- The Washington Times - Thursday, June 9, 2005

Airline jam

A Washington lawyer aboard US Airways Flight 532 last week from Miami to Ronald Reagan Washington National Airport, with a stopover in Charlotte, N.C., says the pilot of the flight made an intriguing, if not alarming, announcement over the intercom.

Shortly before touching down in Charlotte, the pilot announced to passengers that the landing was being delayed because somebody was “jamming” the plane’s communications with the control tower.

“We have a jamming problem,” the lawyer, who asks not to be identified, paraphrased the pilot. “We’ve gotten word from the tower that our radio frequencies are being jammed.”

Then these words: The problem could “involve national security.”

“Upon deplaning I went up to the captain and said, ‘Did I hear you correctly … that it could be by someone who is trying to do us harm?’ And he said yes, there is a problem here. It’s happened before.”

In the 26 years he’s been in the business, John Mazor, a spokesman for the Air Line Pilots Association, tells Inside the Beltway, ever so often there is a “flurry” of such incidents, including cases where somebody gets on the same radio frequency and imitates an air traffic controller, or else pretends to be a pilot.
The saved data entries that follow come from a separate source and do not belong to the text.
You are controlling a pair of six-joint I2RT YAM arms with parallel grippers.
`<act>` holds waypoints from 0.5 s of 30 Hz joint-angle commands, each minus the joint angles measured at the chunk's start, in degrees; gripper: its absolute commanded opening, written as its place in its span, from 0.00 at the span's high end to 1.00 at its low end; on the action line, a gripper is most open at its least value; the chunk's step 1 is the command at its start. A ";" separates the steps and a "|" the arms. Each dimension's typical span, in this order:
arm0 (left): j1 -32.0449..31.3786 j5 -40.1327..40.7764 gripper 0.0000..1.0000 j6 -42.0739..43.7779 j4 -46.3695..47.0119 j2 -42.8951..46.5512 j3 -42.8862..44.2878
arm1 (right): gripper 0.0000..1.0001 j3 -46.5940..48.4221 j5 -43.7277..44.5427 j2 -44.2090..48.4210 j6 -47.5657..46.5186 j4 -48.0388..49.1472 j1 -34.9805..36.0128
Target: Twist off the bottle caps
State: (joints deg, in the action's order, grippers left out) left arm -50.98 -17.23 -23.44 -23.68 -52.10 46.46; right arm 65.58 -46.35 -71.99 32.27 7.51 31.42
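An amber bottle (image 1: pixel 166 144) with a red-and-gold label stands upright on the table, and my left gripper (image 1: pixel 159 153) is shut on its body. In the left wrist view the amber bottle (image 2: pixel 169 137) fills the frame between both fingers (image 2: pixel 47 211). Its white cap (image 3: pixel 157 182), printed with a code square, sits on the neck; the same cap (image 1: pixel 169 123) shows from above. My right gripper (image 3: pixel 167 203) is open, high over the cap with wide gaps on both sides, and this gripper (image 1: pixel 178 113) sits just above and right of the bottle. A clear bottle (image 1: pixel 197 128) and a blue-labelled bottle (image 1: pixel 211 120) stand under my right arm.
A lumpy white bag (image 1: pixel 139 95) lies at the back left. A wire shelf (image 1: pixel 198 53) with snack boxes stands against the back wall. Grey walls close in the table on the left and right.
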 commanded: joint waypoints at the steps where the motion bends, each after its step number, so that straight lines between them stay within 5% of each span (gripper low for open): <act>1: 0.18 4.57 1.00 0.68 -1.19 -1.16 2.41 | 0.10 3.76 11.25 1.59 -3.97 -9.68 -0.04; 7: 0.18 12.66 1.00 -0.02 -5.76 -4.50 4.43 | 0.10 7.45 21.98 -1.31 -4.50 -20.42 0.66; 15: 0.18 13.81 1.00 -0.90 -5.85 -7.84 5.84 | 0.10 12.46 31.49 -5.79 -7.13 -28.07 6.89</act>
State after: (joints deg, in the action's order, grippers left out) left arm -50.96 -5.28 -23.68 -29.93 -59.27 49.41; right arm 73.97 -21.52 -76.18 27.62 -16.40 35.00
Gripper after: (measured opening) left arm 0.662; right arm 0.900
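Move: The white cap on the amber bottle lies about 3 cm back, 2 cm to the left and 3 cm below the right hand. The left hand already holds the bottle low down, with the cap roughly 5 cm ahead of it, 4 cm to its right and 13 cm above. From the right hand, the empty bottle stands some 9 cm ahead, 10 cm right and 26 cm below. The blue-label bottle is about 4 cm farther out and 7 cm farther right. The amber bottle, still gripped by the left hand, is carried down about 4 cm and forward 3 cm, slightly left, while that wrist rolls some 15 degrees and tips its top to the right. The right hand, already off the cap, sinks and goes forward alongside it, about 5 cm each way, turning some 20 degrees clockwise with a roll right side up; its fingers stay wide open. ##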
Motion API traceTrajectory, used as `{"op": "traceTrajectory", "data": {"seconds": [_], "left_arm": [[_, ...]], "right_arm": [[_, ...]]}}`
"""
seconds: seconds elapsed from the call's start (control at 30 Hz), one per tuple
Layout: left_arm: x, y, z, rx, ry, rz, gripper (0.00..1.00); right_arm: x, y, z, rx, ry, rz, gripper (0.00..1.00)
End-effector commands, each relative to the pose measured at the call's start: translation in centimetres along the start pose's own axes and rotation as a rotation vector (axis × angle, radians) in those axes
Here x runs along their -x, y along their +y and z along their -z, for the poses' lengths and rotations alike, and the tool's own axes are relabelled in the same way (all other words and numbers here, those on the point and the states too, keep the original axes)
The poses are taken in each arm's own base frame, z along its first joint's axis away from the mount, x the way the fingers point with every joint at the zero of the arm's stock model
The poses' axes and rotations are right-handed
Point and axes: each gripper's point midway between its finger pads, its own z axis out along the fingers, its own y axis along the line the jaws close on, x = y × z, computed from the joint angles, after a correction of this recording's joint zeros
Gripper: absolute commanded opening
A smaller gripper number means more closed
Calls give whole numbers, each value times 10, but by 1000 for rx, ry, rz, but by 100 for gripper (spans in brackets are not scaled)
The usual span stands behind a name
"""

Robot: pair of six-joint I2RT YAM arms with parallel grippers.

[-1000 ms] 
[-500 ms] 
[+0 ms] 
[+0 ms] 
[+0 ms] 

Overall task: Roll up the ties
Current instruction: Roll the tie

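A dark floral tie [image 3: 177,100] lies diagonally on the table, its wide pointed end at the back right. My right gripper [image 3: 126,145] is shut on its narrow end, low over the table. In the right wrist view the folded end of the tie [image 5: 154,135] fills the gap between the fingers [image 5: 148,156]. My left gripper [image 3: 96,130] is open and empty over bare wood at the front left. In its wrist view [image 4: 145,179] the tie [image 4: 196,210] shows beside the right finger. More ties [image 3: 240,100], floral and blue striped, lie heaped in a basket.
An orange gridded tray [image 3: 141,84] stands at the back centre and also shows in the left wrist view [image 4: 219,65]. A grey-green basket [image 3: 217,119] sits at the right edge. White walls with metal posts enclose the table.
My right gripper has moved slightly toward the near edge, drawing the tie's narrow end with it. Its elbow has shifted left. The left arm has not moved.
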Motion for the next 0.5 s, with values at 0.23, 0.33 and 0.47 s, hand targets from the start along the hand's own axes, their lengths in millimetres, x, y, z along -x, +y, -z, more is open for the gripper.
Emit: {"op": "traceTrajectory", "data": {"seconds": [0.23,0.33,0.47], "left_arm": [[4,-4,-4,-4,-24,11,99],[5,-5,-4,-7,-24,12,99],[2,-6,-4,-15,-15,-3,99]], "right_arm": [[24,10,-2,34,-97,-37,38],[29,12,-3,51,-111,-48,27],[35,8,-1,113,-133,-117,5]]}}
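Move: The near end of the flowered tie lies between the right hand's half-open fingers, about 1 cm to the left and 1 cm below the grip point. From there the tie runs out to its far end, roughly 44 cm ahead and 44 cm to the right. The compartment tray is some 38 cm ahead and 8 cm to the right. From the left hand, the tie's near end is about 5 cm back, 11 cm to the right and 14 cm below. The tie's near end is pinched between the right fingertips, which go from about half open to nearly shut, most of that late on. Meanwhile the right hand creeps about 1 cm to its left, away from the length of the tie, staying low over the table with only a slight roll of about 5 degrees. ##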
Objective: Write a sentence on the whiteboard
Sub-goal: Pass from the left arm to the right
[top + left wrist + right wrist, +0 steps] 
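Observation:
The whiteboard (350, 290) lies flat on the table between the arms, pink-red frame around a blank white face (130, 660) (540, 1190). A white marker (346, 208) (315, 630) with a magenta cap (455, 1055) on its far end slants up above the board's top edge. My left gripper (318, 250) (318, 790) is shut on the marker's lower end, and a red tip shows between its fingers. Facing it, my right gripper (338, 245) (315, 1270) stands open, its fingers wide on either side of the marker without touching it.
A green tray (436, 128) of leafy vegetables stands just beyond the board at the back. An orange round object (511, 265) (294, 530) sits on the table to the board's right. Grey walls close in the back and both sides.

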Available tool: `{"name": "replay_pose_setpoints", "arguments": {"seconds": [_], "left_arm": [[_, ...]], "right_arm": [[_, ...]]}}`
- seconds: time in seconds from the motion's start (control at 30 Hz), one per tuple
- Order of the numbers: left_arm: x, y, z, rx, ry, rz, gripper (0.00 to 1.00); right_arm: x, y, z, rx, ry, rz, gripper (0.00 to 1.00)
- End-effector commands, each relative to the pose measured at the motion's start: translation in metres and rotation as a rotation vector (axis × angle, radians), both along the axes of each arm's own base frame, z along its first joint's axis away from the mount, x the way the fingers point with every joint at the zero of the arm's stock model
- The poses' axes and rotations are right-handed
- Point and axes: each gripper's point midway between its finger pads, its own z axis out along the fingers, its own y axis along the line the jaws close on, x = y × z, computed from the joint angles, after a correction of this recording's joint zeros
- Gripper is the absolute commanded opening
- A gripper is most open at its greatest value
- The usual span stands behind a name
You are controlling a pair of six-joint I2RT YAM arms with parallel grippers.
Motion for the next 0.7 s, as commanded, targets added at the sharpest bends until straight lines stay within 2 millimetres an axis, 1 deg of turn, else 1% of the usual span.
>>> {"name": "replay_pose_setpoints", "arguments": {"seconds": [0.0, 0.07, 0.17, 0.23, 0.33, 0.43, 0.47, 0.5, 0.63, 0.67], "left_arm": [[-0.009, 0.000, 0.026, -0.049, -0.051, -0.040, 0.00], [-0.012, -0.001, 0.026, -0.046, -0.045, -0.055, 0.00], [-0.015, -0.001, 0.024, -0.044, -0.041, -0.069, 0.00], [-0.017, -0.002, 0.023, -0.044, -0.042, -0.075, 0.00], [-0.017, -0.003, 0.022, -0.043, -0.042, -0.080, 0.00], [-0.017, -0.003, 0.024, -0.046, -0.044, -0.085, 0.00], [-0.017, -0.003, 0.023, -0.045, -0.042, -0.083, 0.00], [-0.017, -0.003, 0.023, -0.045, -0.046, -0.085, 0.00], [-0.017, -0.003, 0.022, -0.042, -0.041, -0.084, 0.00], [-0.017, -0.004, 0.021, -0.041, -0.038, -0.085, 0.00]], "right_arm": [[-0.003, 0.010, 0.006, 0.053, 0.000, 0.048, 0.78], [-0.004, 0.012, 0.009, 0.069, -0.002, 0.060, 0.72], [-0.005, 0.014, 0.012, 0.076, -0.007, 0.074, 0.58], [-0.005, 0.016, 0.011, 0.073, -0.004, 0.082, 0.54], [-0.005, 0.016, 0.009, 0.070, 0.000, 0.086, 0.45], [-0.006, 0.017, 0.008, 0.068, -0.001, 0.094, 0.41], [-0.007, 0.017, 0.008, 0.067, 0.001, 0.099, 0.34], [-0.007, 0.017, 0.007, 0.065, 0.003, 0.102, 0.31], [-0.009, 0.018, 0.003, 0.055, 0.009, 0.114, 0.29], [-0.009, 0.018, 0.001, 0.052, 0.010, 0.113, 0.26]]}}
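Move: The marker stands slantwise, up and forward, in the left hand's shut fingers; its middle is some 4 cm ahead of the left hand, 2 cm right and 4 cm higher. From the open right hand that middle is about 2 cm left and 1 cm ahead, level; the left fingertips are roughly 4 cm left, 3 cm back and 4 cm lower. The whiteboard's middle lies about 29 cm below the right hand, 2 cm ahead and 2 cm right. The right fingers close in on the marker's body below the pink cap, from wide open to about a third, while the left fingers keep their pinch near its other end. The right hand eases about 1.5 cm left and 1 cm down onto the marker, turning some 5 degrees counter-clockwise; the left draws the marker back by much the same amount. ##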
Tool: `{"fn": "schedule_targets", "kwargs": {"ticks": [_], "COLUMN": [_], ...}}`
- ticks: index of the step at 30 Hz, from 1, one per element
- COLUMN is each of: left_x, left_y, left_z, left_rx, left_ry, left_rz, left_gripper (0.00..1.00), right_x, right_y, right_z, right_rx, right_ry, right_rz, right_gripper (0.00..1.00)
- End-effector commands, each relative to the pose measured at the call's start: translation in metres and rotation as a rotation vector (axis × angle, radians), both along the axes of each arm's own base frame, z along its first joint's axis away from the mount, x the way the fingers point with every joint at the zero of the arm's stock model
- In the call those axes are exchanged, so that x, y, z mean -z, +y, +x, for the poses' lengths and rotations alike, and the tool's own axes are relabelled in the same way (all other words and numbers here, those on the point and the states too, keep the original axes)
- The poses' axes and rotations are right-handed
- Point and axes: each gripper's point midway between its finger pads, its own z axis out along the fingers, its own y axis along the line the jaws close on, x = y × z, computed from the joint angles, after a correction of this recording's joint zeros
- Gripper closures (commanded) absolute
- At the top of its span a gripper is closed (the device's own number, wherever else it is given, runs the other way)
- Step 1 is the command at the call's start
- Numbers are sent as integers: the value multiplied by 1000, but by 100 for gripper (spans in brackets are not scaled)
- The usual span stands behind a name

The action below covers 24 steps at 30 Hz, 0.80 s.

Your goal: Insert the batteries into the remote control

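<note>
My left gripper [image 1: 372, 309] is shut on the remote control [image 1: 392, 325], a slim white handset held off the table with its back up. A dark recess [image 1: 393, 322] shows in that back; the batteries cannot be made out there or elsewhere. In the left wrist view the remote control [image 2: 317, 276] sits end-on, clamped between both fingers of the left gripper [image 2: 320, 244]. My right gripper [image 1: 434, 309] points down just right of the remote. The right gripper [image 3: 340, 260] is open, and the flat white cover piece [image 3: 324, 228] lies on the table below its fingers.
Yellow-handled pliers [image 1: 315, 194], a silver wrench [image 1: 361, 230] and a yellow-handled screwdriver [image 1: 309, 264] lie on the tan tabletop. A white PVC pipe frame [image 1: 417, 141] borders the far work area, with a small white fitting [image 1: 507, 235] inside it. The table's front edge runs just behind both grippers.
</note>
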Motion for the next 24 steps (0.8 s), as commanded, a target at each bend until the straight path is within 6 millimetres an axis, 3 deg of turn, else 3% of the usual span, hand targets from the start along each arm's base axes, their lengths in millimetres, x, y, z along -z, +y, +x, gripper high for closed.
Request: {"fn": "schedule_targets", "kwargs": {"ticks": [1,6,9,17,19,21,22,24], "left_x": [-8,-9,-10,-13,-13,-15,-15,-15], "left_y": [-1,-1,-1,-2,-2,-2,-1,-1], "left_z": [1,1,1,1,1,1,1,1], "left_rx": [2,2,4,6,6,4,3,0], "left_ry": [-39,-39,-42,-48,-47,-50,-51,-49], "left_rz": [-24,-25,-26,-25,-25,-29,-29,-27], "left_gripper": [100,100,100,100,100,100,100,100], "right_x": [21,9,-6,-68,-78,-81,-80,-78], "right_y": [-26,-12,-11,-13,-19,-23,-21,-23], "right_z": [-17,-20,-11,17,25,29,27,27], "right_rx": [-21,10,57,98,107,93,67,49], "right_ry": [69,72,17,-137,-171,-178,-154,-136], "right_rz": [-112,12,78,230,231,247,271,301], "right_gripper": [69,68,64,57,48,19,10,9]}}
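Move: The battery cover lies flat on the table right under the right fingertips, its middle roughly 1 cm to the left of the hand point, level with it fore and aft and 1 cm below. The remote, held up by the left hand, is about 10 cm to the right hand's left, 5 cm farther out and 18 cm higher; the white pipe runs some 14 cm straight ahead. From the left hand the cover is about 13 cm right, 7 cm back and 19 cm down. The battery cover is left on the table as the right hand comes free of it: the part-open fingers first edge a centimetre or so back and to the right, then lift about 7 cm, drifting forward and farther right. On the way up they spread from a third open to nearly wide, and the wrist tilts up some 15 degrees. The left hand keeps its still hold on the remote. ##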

As far as frequency jamming, he says: “Unless you find the source, you’re not sure if it’s inadvertent or on purpose. As you know from reporting on the lasers [being beamed at pilots from the ground], laser incidents go back 10 years. But it wasn’t until the September 11th attacks that we have to look at everything through national security lines now.”

Frequency jamming, like laser attacks, take on “a new dimension post-9/11. And it’s better to be safe than sorry,” he says.

Flat available

We have good news for filmmaker Morgan Spurlock, who will have the company of Massachusetts Sen. Edward M. Kennedy and former Clinton White House Chief of Staff John Podesta at a special Capitol Hill screening next Tuesday of his new TV documentary “30 Days.”

As we reminded readers yesterday, Mr. Spurlock, a West Virginia native, is the guy who spent 30 days eating nothing but McDonald’s food and lived to tell about it in the film “Super Size Me.”

In his latest Hollywood endeavor, Mr. Spurlock and his fiancee, Alex, spend a month trying to live on the minimum wage in Columbus, Ohio, where they struggle to find jobs and affordable housing.

Mike Beeler of Columbus, Ohio, writes to Inside the Beltway that Mr. Spurlock’s “experience in Columbus must be like a Michael Moore movie remake. I have owned several small businesses in Columbus, most recently a pizza restaurant.

“My experience in hiring staff is that you will never find kitchen help willing to accept the minimum wage. Hispanics here illegally demand as much as $9 per hour for washing dishes. Delivery drivers can make as much as $200 working just Friday and Saturday nights; that is $7 per hour plus tips, working only 14 hours,” he says.

“Bartenders working in most small bars make an average $100 or more in tips paer shift plus their hourly pay. Like most other Midwest cities, if you’re willing to work you can make an honest living here in Columbus,” he says.

“By the way, I will rent Mr. Spurlock a nice one-bedroom flat for only $475 a month and with some Section 8 money, he and his wife can live quite well courtesy of our government.”

That’s the one

“Is this the same Howard Dean who was criticized by Al Sharpton for not having any minorities on his [presidential campaign] staff?”

— Rep. Mario Diaz-Balart, Florida Republican, responding this week to Democrat National Committee chair Howard Dean’s characterization of Republicans as a party of white Christians.

Hillary reality

Recent “missteps” by Washington Republicans have resulted in a significant shift toward a second Clinton White House, says SportsInteraction.com, a licensed online sports book that now gives “5-to-1 odds” that Sen. Hillary Rodham Clinton would occupy the White House in 2008.

The recent filibuster fight, Social Security privatization, the war in Iraq and uneasiness in Iran and North Korea are leveling the playing field for 2008, according to the sports book.

“The way we see it, battered Democrats will gladly take 5-to-1 odds,” says spokesman Kevin Manning. “Conservatives may hope for a million-to-1, but when you’re making a bet, one has to deal with reality.”

Granddaddy Doolittle

“All fingers and toes are accounted for!”

— House Republican Conference Secretary Rep. John T. Doolittle, California Republican, welcoming the birth this week of his first grandchild, Lorelai Taylor Doolittle.